Il Cristo di Santi Cosma e Damiano ricalca proprio questi temi e questi schemi iconografici nel presentarsi con il volto maturo e con la veste ufficiale imperiale, inondata di luce dorata. In mano ha il rotulo della legge e con l’altra compie il gesto dell’adlocutio, quello ispirato al discorso solenne dell’imperatore e segno dell’auctoritas che promanava dalla sua parola. Un’autorità che i cristiani trasferiscono a chi, unico, può esprimere la Parola, quella vera, che non tradisce.

Ai suoi lati Pietro e Paolo, in abiti solenni, prendono il posto dei dignitari nel cerimoniale di corte. I loro gesti di acclamazione servono anche a presentare al cospetto dell’imperatore i santi Cosma e Damiano, che cingono con l’altro braccio. Ai margini sono un altro santo orientale, san Teodoro, e, a sinistra, il papa Felice IV, che offre il modello della chiesa.

Ma l’interpretazione della scena non si ferma qui, perché altri elementi inseriti nella composizione, il contesto in cui sono posti e il movimento compiuto dalla figura maestosa di Gesù aggiungono ulteriori livelli di lettura e associano il momento raffigurato a quello dell’Ascensione, narrato dagli Atti degli Apostoli (1, 9-11).

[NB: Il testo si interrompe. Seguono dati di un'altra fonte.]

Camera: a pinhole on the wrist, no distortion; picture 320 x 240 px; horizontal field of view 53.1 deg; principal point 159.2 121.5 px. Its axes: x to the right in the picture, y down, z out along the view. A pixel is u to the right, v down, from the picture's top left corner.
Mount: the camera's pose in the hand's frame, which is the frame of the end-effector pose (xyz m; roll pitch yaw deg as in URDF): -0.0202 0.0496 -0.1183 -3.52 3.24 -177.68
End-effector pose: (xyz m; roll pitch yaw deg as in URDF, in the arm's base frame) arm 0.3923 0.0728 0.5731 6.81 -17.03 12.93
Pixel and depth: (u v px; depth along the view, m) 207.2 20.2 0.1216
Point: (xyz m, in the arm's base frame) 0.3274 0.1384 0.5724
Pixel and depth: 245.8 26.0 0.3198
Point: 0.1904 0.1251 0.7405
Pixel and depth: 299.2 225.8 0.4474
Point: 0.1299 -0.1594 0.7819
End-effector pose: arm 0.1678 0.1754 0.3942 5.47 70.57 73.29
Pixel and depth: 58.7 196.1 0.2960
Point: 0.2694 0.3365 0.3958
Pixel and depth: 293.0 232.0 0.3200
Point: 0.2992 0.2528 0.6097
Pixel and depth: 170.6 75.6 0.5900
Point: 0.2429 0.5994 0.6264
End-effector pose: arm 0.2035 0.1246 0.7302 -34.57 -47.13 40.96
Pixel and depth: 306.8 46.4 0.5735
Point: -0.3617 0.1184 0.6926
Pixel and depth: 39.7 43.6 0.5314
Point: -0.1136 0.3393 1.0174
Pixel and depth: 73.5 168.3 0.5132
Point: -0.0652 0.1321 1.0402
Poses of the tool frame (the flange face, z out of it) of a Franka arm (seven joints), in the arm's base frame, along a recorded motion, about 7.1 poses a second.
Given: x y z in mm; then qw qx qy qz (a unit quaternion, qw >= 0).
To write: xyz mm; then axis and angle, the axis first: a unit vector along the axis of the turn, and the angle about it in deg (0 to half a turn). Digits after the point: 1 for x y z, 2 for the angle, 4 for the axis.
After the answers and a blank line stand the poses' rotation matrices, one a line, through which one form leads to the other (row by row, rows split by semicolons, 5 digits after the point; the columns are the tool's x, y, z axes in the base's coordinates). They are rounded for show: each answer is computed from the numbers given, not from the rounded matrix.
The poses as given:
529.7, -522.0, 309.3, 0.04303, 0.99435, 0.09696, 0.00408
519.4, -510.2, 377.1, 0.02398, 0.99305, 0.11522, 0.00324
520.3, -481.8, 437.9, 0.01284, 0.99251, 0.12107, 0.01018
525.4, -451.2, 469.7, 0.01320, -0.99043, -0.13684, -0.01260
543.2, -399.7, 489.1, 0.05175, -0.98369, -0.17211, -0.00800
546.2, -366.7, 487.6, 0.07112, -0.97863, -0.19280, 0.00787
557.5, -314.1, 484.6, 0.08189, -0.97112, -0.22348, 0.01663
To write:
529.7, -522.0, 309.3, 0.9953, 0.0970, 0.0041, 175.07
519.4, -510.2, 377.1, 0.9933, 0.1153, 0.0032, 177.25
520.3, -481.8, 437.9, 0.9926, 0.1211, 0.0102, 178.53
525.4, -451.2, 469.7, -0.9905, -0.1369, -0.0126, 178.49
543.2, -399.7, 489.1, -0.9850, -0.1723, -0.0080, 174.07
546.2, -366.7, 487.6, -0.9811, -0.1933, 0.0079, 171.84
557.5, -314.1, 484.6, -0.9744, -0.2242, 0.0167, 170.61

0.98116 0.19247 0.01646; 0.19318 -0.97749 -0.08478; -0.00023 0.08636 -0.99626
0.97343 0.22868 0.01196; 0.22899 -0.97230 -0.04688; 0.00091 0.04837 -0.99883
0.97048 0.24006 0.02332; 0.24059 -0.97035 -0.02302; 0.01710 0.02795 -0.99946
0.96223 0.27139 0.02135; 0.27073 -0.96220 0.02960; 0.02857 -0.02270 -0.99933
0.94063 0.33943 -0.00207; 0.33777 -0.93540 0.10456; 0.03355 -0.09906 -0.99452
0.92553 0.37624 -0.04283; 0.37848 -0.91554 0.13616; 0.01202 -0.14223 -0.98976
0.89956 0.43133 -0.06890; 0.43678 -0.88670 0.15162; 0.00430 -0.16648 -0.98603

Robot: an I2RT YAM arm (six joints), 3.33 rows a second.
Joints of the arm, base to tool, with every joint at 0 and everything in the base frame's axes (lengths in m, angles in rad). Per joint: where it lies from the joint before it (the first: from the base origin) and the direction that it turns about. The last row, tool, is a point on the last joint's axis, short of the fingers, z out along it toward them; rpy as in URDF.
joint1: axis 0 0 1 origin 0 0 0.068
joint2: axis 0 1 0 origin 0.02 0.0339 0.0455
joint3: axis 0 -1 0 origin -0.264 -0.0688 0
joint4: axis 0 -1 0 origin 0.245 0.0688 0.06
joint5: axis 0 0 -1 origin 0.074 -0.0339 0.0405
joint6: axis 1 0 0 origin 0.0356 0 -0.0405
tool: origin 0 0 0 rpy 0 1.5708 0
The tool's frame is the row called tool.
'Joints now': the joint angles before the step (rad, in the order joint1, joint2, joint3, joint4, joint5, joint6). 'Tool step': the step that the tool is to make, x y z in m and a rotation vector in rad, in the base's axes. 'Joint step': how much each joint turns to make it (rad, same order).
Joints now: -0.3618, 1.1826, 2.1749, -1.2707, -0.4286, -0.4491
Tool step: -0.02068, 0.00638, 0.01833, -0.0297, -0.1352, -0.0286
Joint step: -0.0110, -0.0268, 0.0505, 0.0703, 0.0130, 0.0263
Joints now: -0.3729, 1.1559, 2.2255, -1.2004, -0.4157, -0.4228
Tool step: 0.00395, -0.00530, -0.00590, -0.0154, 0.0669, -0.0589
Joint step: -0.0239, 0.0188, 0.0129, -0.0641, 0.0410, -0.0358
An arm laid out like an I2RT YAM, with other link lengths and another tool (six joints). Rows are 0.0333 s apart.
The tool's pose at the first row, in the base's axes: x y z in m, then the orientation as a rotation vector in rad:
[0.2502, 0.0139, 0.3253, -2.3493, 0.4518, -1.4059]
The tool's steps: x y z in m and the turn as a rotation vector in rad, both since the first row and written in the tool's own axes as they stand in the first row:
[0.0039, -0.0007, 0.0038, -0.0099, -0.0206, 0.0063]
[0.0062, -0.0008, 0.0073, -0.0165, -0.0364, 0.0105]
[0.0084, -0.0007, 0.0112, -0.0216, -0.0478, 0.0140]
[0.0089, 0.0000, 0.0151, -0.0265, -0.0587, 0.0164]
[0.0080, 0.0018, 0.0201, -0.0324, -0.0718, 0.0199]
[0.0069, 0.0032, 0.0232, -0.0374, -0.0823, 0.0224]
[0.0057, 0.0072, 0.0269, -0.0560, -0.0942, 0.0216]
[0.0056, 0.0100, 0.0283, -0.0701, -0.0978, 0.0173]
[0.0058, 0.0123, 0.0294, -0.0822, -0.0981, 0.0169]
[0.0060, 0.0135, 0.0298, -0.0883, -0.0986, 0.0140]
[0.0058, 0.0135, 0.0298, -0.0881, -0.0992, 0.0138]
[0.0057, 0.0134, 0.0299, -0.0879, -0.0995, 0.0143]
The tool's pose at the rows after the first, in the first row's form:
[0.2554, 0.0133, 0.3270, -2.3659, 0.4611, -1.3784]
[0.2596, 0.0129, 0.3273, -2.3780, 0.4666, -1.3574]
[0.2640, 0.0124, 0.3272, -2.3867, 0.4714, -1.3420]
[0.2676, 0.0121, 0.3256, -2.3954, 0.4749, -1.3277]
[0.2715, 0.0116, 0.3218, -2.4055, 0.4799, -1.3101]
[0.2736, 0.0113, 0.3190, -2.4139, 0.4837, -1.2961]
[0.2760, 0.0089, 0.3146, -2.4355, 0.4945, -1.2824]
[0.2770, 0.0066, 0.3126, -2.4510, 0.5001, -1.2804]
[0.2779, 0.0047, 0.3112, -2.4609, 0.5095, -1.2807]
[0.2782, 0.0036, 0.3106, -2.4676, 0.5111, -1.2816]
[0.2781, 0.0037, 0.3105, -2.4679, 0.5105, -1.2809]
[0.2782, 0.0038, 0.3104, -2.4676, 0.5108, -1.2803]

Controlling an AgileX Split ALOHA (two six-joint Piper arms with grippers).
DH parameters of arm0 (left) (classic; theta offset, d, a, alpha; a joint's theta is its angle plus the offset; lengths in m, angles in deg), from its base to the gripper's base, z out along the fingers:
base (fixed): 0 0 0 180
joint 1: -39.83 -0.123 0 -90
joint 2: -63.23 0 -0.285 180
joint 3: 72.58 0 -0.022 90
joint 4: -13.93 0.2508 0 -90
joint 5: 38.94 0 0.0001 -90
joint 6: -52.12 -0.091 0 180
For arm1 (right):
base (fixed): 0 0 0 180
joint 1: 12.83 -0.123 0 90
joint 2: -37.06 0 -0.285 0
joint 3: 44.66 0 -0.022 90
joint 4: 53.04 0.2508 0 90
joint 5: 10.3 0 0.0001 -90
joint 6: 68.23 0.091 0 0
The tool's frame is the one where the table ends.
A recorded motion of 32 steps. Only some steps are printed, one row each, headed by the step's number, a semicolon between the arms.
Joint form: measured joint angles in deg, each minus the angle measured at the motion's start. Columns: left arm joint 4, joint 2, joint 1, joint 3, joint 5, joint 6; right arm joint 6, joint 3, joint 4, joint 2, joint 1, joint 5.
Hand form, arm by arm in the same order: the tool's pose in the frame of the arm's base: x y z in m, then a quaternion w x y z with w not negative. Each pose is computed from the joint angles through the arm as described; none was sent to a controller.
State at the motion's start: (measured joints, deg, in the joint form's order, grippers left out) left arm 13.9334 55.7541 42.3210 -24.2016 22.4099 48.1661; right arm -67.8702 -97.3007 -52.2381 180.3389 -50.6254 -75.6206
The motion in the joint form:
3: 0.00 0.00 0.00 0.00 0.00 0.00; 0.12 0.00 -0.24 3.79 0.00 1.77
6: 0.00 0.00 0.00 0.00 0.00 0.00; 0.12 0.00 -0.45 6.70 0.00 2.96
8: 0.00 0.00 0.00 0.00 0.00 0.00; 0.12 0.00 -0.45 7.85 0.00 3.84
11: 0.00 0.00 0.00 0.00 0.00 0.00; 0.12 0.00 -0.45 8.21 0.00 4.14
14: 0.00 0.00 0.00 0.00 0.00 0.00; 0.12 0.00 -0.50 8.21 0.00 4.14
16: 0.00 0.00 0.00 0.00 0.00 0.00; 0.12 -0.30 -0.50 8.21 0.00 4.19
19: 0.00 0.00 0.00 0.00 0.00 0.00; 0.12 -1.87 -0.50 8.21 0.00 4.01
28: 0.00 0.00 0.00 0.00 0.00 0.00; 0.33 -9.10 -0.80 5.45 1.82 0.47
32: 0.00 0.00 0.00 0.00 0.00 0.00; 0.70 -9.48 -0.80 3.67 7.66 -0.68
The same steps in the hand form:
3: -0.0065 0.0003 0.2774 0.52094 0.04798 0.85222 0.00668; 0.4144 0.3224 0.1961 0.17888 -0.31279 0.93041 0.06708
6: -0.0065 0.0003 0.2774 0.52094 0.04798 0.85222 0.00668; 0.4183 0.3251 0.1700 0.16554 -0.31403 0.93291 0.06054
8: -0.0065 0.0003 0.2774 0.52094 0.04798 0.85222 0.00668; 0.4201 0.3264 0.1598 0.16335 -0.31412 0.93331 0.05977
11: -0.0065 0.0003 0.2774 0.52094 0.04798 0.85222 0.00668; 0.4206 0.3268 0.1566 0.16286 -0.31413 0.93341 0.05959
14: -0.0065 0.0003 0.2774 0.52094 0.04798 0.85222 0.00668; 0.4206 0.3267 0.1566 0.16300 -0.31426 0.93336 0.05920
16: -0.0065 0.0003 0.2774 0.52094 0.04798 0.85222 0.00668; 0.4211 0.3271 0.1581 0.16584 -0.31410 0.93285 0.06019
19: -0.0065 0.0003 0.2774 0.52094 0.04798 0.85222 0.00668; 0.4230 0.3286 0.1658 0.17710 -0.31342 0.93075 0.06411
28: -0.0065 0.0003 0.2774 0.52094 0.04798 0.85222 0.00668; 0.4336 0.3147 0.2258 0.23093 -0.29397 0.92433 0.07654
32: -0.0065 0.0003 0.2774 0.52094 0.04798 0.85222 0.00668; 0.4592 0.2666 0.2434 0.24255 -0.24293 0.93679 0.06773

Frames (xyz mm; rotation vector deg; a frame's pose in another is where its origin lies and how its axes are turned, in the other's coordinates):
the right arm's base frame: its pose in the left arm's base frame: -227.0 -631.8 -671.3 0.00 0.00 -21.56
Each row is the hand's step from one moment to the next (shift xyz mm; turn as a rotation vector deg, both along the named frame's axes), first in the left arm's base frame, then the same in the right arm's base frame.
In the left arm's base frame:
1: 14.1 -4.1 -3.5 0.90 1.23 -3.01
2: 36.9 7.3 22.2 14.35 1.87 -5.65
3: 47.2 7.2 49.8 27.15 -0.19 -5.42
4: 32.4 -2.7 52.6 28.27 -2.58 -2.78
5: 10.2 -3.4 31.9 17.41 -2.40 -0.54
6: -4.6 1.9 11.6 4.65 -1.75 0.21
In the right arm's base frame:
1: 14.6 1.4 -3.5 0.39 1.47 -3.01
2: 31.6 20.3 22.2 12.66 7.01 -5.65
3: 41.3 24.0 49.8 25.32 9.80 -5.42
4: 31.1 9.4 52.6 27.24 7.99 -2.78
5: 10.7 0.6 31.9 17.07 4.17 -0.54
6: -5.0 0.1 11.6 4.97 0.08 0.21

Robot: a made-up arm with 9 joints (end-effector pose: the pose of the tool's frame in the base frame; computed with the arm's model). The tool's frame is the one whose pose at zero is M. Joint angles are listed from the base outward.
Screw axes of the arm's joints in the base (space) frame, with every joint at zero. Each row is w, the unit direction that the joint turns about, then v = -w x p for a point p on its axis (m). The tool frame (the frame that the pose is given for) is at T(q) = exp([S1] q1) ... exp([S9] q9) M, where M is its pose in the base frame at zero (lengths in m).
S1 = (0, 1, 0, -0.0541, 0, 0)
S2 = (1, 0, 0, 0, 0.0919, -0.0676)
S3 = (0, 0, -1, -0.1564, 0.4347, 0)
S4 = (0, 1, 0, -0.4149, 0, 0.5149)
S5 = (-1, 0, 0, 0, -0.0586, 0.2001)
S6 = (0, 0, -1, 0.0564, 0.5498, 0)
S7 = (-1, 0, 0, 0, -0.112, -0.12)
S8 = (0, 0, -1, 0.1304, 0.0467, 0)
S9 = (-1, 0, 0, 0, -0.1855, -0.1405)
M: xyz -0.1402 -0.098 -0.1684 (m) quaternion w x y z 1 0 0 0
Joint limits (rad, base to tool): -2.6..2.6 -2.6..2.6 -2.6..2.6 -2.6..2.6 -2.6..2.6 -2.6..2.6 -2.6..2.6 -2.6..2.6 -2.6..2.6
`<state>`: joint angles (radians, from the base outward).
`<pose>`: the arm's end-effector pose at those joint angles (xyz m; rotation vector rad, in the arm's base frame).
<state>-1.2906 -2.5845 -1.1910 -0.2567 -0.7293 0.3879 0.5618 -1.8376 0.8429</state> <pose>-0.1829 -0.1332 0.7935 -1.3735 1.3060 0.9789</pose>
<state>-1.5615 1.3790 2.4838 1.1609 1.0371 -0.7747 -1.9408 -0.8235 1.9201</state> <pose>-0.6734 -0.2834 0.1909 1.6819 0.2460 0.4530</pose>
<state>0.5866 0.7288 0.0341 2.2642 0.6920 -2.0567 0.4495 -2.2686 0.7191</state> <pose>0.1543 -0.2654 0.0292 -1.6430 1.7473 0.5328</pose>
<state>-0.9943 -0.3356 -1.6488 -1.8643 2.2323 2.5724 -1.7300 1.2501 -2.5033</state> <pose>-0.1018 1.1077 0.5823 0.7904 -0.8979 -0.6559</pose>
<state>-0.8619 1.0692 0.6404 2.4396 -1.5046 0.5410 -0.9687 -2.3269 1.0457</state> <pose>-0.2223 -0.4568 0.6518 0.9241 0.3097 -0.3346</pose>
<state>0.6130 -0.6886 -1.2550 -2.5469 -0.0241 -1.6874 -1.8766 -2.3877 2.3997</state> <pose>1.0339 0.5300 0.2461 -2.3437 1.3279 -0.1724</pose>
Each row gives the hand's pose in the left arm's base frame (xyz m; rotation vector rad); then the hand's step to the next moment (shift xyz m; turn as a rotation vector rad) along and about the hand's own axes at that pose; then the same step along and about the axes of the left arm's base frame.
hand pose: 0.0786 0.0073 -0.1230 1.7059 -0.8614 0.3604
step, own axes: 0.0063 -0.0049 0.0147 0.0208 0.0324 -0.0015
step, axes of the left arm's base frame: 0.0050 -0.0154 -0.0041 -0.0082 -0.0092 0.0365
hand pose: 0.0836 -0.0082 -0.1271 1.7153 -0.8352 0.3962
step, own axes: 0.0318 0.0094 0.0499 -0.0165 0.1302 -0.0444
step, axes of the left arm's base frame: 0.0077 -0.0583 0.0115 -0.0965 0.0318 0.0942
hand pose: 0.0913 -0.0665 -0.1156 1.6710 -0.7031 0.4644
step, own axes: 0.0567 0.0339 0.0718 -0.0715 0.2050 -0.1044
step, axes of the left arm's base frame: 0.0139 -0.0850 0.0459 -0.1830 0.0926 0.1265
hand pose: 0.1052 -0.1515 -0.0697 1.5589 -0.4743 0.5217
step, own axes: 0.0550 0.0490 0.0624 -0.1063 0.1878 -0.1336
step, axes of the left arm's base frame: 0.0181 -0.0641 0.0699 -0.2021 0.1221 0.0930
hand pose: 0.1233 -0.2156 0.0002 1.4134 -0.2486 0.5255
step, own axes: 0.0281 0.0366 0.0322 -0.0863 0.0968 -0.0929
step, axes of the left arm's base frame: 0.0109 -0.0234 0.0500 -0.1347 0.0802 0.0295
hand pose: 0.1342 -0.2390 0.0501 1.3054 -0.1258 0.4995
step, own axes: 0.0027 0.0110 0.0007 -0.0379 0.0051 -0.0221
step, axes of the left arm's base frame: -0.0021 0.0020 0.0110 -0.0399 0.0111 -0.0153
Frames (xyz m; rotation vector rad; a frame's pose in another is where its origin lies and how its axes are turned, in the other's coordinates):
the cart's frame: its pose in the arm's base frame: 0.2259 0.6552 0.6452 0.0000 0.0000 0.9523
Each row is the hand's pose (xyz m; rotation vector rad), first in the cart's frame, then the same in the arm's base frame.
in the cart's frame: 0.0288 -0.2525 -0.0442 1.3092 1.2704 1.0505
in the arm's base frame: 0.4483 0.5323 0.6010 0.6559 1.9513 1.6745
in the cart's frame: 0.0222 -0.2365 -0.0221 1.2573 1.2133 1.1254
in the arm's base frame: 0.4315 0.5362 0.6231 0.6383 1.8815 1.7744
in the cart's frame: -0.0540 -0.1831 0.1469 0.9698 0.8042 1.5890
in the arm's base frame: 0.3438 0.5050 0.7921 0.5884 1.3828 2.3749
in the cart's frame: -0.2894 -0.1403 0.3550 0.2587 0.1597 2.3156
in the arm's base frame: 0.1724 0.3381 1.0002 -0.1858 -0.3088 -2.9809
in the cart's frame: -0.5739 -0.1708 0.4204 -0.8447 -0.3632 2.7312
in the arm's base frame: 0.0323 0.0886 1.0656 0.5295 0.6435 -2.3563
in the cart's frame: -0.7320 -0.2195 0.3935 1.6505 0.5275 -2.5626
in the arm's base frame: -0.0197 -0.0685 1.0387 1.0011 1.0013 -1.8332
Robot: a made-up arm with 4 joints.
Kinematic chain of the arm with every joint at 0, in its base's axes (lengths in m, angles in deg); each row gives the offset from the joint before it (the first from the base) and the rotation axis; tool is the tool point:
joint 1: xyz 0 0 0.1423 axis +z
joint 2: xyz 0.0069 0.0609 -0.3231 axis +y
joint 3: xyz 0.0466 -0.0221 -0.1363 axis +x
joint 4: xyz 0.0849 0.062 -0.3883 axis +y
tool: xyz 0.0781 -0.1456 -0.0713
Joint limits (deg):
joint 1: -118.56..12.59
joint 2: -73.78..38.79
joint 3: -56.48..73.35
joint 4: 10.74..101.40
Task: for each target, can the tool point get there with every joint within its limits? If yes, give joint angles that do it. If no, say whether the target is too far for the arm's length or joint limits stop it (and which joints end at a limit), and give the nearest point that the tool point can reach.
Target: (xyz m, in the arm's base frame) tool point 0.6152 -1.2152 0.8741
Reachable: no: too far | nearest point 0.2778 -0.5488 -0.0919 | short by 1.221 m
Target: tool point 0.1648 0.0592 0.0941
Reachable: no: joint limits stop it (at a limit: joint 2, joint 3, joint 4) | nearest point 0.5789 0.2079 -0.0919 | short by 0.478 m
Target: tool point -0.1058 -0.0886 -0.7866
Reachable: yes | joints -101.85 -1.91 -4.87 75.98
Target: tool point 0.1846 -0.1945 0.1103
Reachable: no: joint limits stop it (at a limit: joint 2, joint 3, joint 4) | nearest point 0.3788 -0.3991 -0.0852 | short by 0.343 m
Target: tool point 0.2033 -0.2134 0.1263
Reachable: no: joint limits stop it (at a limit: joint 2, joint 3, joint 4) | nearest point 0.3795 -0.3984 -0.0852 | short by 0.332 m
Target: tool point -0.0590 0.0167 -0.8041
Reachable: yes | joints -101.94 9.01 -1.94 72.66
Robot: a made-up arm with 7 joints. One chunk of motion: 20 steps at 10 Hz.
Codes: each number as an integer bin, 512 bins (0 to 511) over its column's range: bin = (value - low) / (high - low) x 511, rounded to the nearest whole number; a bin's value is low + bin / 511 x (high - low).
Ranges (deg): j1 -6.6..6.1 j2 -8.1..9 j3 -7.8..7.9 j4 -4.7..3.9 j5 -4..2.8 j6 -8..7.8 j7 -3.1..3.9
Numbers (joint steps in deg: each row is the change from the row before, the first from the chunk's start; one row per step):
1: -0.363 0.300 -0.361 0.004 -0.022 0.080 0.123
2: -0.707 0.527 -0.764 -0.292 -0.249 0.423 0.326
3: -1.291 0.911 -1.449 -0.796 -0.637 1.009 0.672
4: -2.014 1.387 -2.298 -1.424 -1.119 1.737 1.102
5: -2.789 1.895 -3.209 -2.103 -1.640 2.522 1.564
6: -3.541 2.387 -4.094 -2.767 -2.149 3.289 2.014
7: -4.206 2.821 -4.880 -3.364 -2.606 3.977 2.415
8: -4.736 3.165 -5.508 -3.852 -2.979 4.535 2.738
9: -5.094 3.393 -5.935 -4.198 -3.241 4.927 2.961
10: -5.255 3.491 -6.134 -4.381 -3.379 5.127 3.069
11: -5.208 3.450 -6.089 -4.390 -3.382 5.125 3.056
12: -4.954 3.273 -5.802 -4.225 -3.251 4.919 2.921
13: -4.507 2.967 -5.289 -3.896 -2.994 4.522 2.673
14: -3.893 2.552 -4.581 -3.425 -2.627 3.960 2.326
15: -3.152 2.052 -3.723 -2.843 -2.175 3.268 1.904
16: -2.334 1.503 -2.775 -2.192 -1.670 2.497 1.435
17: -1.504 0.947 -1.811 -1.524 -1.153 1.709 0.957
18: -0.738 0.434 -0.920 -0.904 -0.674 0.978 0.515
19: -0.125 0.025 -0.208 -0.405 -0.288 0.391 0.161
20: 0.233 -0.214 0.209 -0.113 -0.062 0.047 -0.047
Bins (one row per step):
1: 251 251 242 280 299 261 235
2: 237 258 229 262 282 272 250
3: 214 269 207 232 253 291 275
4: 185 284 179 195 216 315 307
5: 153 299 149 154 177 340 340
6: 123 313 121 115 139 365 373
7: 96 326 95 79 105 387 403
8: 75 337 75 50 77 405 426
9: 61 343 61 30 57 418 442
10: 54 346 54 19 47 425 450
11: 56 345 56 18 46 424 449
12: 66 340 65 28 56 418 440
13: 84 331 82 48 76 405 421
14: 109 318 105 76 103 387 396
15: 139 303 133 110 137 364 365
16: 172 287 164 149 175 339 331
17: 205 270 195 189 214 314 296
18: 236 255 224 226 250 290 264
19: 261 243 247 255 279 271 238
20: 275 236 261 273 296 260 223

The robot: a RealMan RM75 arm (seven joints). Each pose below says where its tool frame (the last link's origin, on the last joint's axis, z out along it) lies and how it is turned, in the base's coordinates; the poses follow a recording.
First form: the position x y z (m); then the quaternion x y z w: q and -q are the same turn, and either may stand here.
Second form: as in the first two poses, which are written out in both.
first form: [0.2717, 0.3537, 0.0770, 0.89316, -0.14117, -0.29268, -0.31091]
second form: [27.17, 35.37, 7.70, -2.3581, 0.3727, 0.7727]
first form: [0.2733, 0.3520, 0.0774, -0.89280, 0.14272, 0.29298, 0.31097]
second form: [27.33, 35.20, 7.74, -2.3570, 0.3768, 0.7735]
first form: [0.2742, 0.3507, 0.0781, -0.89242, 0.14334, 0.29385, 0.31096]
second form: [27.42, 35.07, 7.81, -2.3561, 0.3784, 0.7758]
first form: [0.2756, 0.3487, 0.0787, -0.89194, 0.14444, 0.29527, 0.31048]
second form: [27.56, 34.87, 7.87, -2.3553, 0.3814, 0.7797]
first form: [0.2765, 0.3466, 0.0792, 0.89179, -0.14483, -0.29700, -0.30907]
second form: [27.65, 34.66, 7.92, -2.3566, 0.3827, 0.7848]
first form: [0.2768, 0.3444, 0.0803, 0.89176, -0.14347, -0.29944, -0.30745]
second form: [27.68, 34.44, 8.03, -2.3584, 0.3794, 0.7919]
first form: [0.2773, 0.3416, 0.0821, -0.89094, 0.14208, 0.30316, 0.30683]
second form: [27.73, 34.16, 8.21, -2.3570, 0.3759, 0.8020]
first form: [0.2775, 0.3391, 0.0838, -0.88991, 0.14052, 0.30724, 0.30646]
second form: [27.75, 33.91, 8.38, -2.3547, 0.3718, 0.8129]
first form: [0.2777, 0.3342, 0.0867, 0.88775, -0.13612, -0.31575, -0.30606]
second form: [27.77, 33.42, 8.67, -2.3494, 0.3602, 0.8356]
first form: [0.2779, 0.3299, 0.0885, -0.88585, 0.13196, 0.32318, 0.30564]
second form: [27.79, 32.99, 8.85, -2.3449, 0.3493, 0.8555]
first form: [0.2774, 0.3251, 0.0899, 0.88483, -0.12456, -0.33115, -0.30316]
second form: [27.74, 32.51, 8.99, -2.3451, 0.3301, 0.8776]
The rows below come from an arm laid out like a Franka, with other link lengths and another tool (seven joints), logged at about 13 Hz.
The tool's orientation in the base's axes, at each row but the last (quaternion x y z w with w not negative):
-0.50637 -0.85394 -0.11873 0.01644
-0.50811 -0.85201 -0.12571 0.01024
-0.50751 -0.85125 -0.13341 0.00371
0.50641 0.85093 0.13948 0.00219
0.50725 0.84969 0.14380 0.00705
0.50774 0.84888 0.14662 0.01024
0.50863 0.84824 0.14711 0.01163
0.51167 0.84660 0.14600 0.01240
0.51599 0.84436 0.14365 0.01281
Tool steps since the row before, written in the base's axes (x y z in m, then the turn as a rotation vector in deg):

Cristo, infatti, sembra al contempo salire verso la sommità della volta, ma anche avanzare verso di noi, nello sfondo di un cielo blu intenso, composto da migliaia di tessere vitree pazientemente inserite nella malta da maestri mosaicisti di altissimo livello qualitativo. La sensazione è quella di una totale smaterializzazione della struttura dell’abside, come se ci trovassimo di fronte a uno spazio aperto: Cristo giunge qui ed ora, con il corpo solido e il volto reale ancora memore della grande tradizione scultorea romana. Come romane, d’altra parte, sono le maestranze che lo hanno realizzato.

La luce della fede

La lunga iscrizione ai piedi della scena svela il significato di tanta bellezza: «La chiesa di Dio risplende meravigliosa di pietre policrome, in essa però sfolgora maggiormente la luce preziosa della fede».

Attorno a Cristo le nuvole hanno i colori del tramonto e dell’alba. Indicano la fine e l’inizio del tempo, la dipartita, ma anche il ritorno di Gesù alla fine dei tempi. Proprio come annunciato dal racconto dell’Ascensione: «Quand’ecco due uomini in bianche vesti si presentarono a loro e dissero: “Uomini di Galilea, perché state a guardare il cielo? Questo Gesù, che di mezzo a voi è stato assunto in cielo, verrà allo stesso modo in cui l’avete visto andare in cielo“» (At 1, 10-11).

La figura di Cristo che avanza verso di noi, inondato di luce nella sua veste dorata, è quindi già il Cristo della seconda venuta enunciato nell’Apocalisse, che è poi l’altra fonte cui l’autore del programma iconografico ha voluto fare riferimento. Sulla terra verde poggiano saldamente i loro piedi i due principi degli Apostoli e gli altri santi. Ma quella è la terra promessa del paradiso terrestre, irrorata dall’acqua del fiume Giordano – come specifica la scritta inserita, a indicare che il Battesimo è il viatico fondante la salvezza.

Al paradiso terrestre alludono anche le due palme ai lati della composizione. Su quella a sinistra, in qualche modo indicata dallo stesso Gesù, è posta una rossa fenice, l’uccello che si diceva fosse in grado di risorgere dalle sue stesse ceneri. La Parola annunciata da Gesù, quindi, è quella della salvezza e della Resurrezione, garantita alla comunità dei fedeli, erede della prima Chiesa degli apostoli. Di questa sono simbolo il gregge di dodici pecore, che, emergendo da Betlemme e Gerusalemme, procede verso Cristo-agnello al centro della scena.